# Weakfish Status



## StillSearchin (Apr 9, 2007)

I'm stuck down here in NC, but my heart is at the jetties of Cape May Point. 
I know the entire east coast has been suffering through a weakfish drought over the last number of years. I heard there was some hope last year with good numbers of small fish. Wondering how the spring/summer has been this year for weakies in NJ?


----------



## phillyguy (Aug 9, 2010)

I was all over the point over the 4th of july weekend and caught zero weakies. Didn't catch much of anything else either. Short fluke, small whiting and dozens of sandsharks.


----------



## StillSearchin (Apr 9, 2007)

Hate to hear that. 
Remember when?


----------



## bronzbck1 (Jun 13, 2007)

Trout are in the sound this time of year and plenty


----------



## gshivar (Aug 29, 2006)

SE NC - specs are in the sound this time of year - plenty of grays (weakfish) in ocean. Drop a finger mullet on a near shore reef. Flounder has little chance of getting it before a weakfish or rare BSB. The big fish, historically North of cape Hatteras - I do not know!! Remember 7+ lbers caught at the Oregon Inlet bridge years ago. Best - glenn


----------



## StillSearchin (Apr 9, 2007)

Glenn,
Got ya on the numbers of smaller fish in the NC area. Funny how the NBCNC (net ban crowd of north carolina) claims that the downswing in the weakie stocks is attributed to the shrimp trawls killing all the juveniles in Pamlico Sound.
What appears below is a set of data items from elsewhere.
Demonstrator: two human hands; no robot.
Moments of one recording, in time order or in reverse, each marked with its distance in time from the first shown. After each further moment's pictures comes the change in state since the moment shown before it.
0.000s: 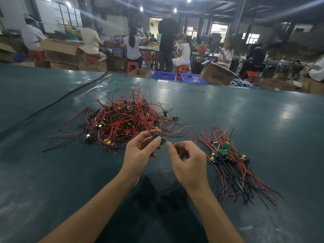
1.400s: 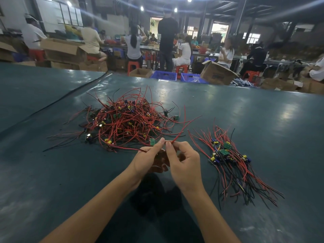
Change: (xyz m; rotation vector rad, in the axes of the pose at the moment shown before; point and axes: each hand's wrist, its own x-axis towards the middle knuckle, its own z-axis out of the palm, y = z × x) left_hand -0.003 0.003 0.006 0.096 -0.205 -0.395; right_hand -0.006 -0.013 0.009 0.226 -0.091 0.127
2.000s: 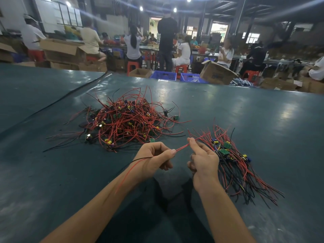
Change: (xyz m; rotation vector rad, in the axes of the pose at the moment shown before) left_hand 0.006 -0.002 0.000 0.241 -0.052 0.278; right_hand 0.026 0.010 -0.023 0.471 0.346 0.633
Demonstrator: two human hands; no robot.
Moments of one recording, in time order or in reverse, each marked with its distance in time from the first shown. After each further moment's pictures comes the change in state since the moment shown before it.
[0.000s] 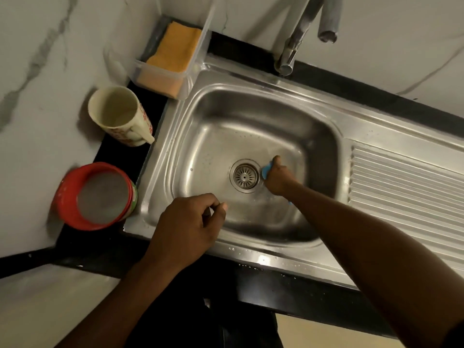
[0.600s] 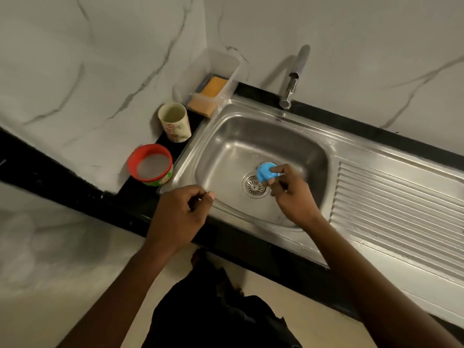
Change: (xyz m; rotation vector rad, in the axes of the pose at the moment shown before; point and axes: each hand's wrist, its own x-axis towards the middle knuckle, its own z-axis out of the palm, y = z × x) left_hand -0.121 0.071 -0.019 -0.090 0.337 -0.028; right_hand -0.225 0.018 -0.062 0.522 0.215 -0.610
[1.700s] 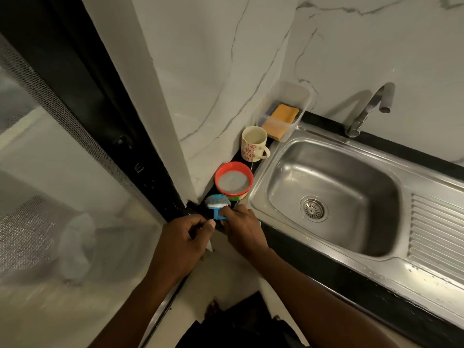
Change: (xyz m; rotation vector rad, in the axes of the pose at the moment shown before) left_hand -0.055 -0.101 -0.160 0.008 0.081 -0.200; right_hand -0.032 -0.107 0.284 -0.571 -0.142 -0.561
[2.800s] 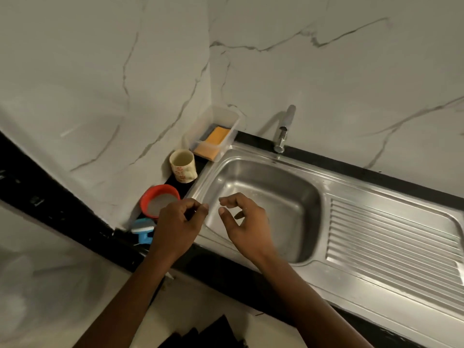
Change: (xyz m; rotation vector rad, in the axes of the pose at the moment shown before) left_hand 0.047 0.127 0.135 -0.043 0.037 0.235; right_hand -0.068 0.108 -0.186 0.633 0.352 0.260
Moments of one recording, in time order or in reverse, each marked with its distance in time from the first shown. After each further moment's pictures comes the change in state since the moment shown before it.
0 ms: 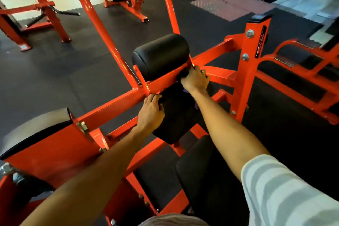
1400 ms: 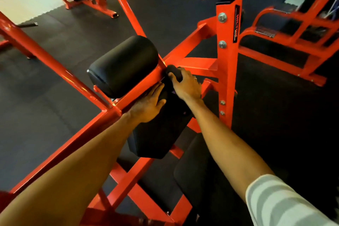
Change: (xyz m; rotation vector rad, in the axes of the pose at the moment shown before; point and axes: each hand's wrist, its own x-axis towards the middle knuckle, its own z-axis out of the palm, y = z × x) left_hand 0.114 0.028 0.041 0.325 -0.380 0.399; right_hand 0.019 0.068 0.023 0.340 0.068 0.133
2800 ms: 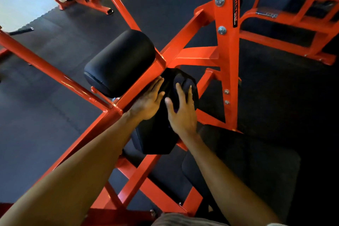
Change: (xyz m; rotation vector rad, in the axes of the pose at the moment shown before) left_hand 0.003 -0.010 0.007 -0.126 0.039 0.047; right_hand -0.129 0.005 0.037 0.317 0.105 0.040
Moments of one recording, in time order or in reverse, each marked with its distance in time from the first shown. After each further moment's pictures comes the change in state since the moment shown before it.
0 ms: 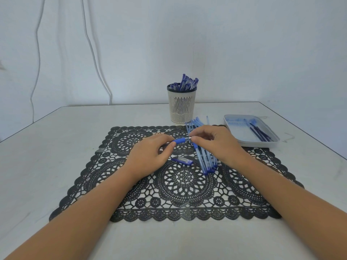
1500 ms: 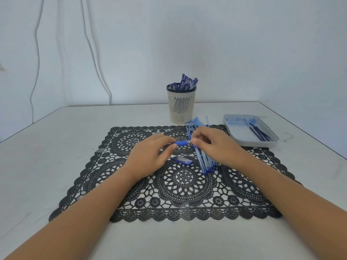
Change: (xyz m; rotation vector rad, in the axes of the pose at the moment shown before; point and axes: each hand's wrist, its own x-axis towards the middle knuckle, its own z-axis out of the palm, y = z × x) left_hand 0.001 -0.005 0.003 0.049 0.004 0.128; right_hand -0.002 0.000 -0.003 -0.231 -0.132 -0.027
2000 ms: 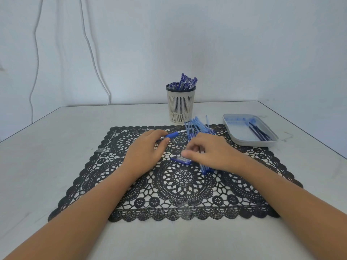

Yet, every year there are gobs of 12" weakfish on the ocean side. What happens to them from there is what we'd all like to know.


----------



## phillyguy (Aug 9, 2010)

Meanwhile, back in NEW JERSEY! Sheesh!


----------



## RuddeDogg (Mar 20, 2004)

Weak fish have been doing very well here. Good to see the numbers starting to make a come back.


----------



## fishhead (Oct 18, 2004)

With fewer stripers there are more weakies ... stripers looooooooooooove weakies


----------